Continuing my study on basic number theory and particularly the properties of pairwise relatively coprime numbers (with my interest being in gaining a basic understanding Euler's proof of $x^3+y^3=z^3$), suppose we have the following situation: (the following obviously has nothing to do with Euler's proof directly, just a problem i came up with to get a better grip on congruence and properties of pairwise coprime numbers)
Let $a,b,c$ satisfy $(a+c)^3+(b+c)^3=(a+b+c)^3$, where $a+c,b+c,a+b+c$ are pairwise relatively coprime integers. Can we conclude $(a,b)=1$?. Or what, if anything, can we conclude about the pairwise relationship between $a,b,c$?
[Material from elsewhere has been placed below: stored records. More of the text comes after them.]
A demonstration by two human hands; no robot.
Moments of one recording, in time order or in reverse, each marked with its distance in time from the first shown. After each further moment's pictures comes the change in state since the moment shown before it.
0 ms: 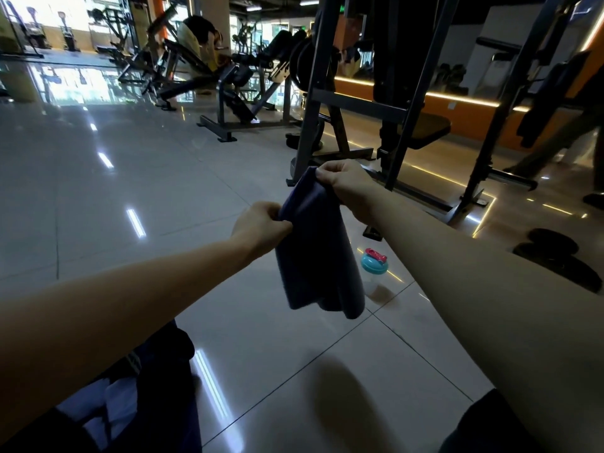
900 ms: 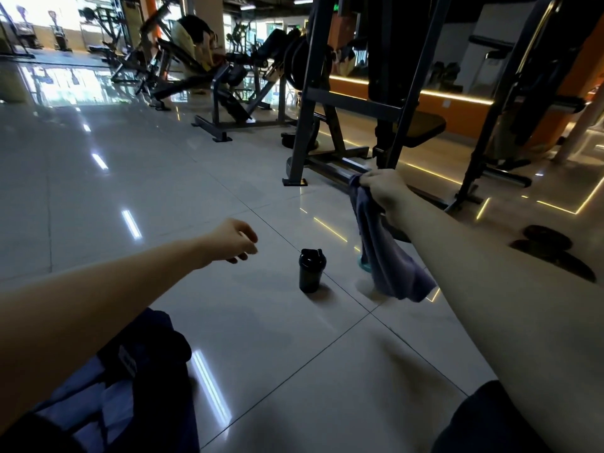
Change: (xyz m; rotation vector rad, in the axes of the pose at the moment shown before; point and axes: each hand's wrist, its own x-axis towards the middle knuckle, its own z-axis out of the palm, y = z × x) left_hand 0.020 -0.056 -0.028 0.041 -0.307 -0.199; right_hand 0.003 0.035 -0.051 0.057 0.327 0.250
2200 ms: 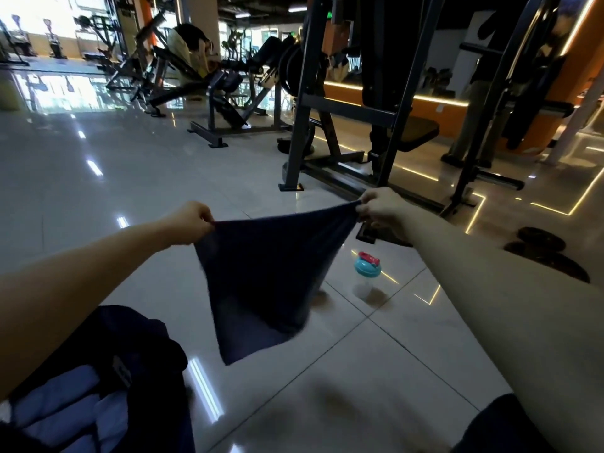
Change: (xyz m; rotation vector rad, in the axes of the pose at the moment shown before) left_hand 0.012 -0.013 -0.063 0.310 0.190 0.008; right_hand -0.002 0.024 -0.014 -0.343 -0.131 -0.041
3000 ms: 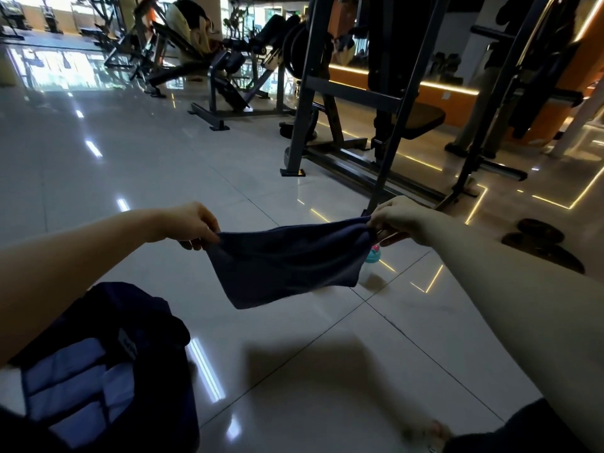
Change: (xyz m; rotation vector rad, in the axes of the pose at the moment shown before) left_hand -0.021 -0.013 0.001 0.005 -0.353 0.008; right_hand -0.015 0.038 -0.013 -0.040 -0.197 0.134
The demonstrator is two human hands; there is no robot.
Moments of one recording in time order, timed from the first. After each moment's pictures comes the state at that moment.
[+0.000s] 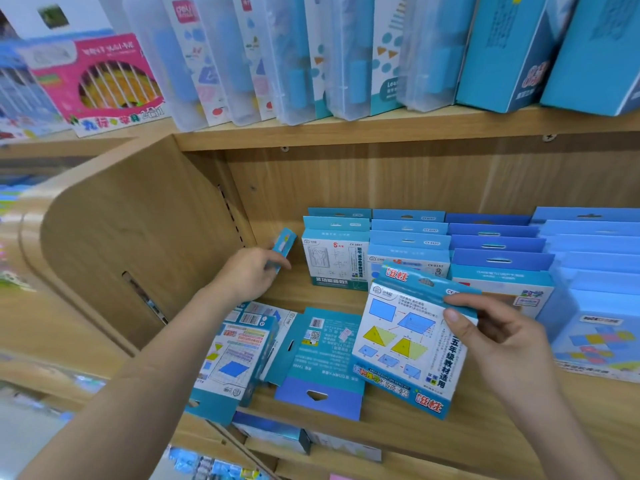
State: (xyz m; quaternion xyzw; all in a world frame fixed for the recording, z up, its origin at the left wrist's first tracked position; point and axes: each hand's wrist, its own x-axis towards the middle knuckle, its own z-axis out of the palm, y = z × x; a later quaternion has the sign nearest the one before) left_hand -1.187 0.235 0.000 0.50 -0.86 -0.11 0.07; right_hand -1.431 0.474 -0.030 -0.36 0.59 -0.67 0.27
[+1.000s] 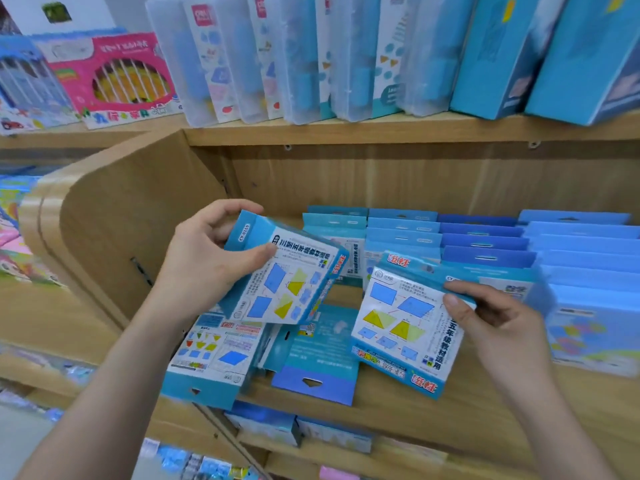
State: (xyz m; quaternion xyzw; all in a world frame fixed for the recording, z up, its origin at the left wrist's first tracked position) left_hand -1.163 0.361 0.094 0.43 -0.71 -0.39 0.41; right_hand -1.430 0.478 -0.018 -0.36 0.59 -0.67 0.25
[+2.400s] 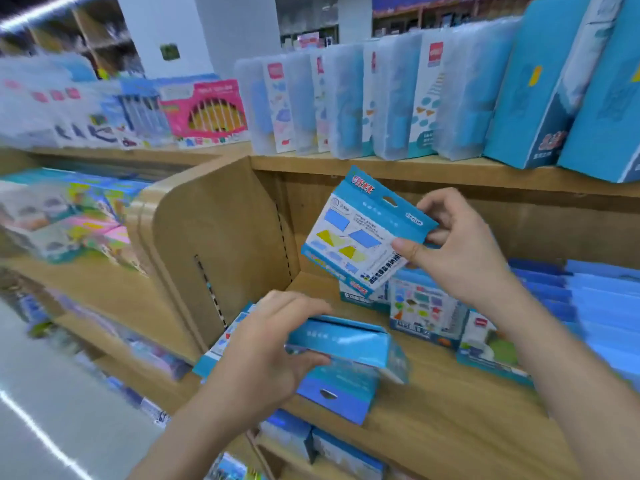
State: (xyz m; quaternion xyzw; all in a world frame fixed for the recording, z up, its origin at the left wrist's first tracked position) left_hand -1.176 0.437 0.051 0.36 -0.86 -0.07 0.36; right_hand -1.423 0.405 0.089 -0.63 0.53 -0.54 0.18
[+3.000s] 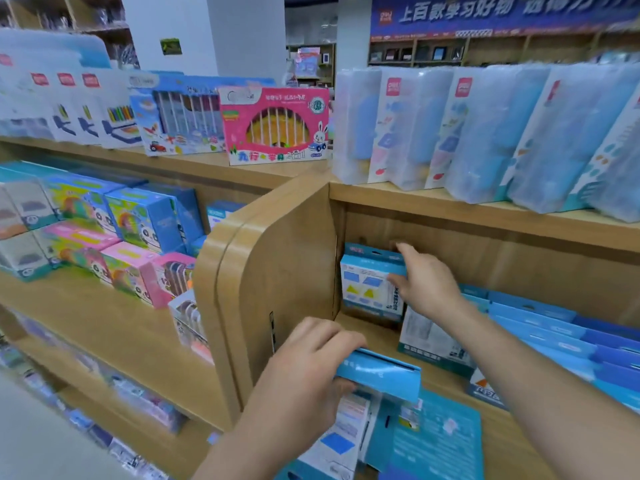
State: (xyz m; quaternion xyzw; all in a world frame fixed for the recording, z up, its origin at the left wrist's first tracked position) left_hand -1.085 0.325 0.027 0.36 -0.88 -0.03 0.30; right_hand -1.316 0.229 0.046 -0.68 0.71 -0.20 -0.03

Consider the more general case of pairwise coprime integers $x,y,z$ satisfying $x^3+y^3=z^3$ Then suppose a prime $p$ divides $z-x$ and $z-y$. Then $x^n\equiv z^n\,\equiv x^n+y^n\,\pmod p$ and so $y$ is divisible by p. However if that is true and $z-y$ is divisible by p, then $z$ must also be divisible by p (since $(z,y)=1$) contradicting the original hypothesis. Hence $(z-x,z-y)=1$.
Assuming that's correct can we simply substitute $(x,y,z)=(a+c,b+c,a+b+c)$ all pairwise coprime and conclude $(a,b)=1$?
The reason i ask is that if i use this proof directly i run into trouble with the logic. For example the first step would involve, effectively, assuming a prime $p$ divides $a$ and $b$. Then
$$a+c \equiv a+b+c\pmod p \,\Rightarrow (a+c)^n\equiv (a+b+c)^n\,\equiv (a+c)^n+(b+c)^n\,\pmod p$$
and so $b+c$ is divisible by p, but how would you continue? Unlike the previous example I can't see how to utilise the hypothesis on $a$.
I suppose we could run the argument again, focusing on $a+c$ and conclude that it too must be divisible by $p$. Then if $a+c$ and $b+c$ are divisible by p, and $a$ and $b$ are divisible by $p$, then this contradicts $(a+c,b+c,a+b+c)=1$. However, is this reasoning circular?
Best Answer
Let the prime $p$ divide $a$ and $b$. Then modulo $p$, $$ c^3+c^3\equiv c^3\pmod p.$$ Hence $p$ divides $c$ and then $p$ divides all of $a+c,b+c,a+b+c$, a contradiction.